### Recorded information
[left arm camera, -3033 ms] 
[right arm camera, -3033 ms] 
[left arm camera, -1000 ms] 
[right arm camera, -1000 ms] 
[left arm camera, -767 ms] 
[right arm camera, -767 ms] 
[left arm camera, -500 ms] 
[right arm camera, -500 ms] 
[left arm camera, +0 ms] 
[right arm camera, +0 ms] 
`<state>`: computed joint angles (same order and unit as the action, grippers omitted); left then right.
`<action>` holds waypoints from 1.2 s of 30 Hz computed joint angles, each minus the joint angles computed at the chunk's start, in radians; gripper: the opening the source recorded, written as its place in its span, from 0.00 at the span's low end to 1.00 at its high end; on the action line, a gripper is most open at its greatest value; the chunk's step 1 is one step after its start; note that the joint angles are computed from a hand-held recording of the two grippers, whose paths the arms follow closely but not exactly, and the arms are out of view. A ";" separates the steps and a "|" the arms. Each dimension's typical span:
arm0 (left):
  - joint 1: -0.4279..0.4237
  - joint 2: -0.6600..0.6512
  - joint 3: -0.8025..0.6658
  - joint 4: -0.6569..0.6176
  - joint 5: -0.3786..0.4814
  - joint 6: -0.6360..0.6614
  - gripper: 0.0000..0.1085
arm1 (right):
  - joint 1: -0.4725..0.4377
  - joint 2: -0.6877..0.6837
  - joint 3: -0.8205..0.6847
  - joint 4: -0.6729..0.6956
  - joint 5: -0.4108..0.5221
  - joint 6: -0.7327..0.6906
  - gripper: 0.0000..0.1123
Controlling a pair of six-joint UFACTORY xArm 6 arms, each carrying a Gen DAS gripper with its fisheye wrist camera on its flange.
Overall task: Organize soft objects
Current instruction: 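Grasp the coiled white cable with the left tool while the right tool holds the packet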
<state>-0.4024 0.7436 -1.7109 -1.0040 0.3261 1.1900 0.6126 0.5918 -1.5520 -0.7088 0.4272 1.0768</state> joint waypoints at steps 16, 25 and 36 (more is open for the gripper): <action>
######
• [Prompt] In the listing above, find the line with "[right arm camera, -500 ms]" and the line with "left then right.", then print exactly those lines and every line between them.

• [Answer for this exercise]
[right arm camera, -500 ms] 
[left arm camera, +0 ms] 
[right arm camera, +0 ms] 
`<state>`: computed joint angles (same order and unit as the action, grippers omitted); left then right.

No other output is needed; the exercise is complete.